### What you need to do
The required output is the lines below from the line containing "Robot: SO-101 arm" to the line containing "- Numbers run", inclusive, retyped exactly. No other lines belong in it.

----------

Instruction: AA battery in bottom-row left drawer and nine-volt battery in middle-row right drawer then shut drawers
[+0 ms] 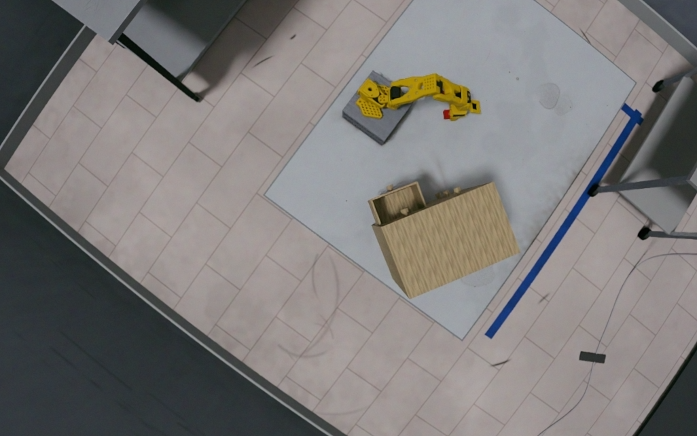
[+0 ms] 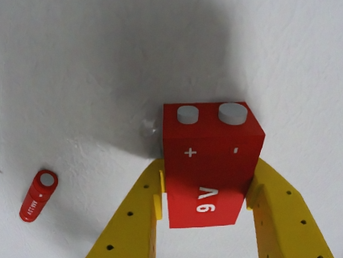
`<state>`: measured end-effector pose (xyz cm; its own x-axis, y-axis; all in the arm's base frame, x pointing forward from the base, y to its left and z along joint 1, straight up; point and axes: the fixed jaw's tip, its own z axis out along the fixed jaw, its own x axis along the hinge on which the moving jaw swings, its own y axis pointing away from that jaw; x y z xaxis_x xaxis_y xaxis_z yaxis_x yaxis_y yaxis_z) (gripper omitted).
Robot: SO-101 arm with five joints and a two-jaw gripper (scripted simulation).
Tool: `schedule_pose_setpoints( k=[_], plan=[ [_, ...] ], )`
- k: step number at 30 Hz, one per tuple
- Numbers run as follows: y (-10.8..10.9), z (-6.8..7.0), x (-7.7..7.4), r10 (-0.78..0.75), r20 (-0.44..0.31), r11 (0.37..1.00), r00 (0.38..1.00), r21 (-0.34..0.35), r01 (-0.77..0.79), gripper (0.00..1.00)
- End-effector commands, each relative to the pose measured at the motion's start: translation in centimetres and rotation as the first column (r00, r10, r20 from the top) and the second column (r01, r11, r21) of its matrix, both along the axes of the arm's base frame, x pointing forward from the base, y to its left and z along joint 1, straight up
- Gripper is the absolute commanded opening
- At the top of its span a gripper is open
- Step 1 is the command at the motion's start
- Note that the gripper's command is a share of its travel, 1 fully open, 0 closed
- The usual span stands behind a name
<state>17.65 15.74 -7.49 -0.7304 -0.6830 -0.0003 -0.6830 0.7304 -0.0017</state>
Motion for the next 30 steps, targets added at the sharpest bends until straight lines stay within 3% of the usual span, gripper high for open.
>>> schedule_pose_setpoints(
  k=[1,22,30],
  plan=[
    [0.0,-0.3,-0.1,0.012,-0.003,1.0,1.0,0.0,-0.012,0.01],
    [0.0,-0.3,-0.1,0.012,-0.003,1.0,1.0,0.0,-0.012,0.0],
    [0.1,1.6,0.1,0.012,-0.003,1.0,1.0,0.0,-0.012,0.0]
  ],
)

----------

### Response to the task
Robot: SO-101 arm with five joints and a two-jaw gripper (scripted simulation).
Tool: `schedule_pose_setpoints( k=[_], plan=[ [_, ...] ], )`
- k: step number at 30 Hz, one per tuple
- Numbers run as follows: y (-10.8..10.9), z (-6.8..7.0), x (-7.7..7.4), r10 (-0.78..0.75), r20 (-0.44..0.31), r11 (0.37..1.00), r00 (0.38..1.00), r21 (-0.34..0.35), r01 (-0.77..0.79), gripper (0.00..1.00)

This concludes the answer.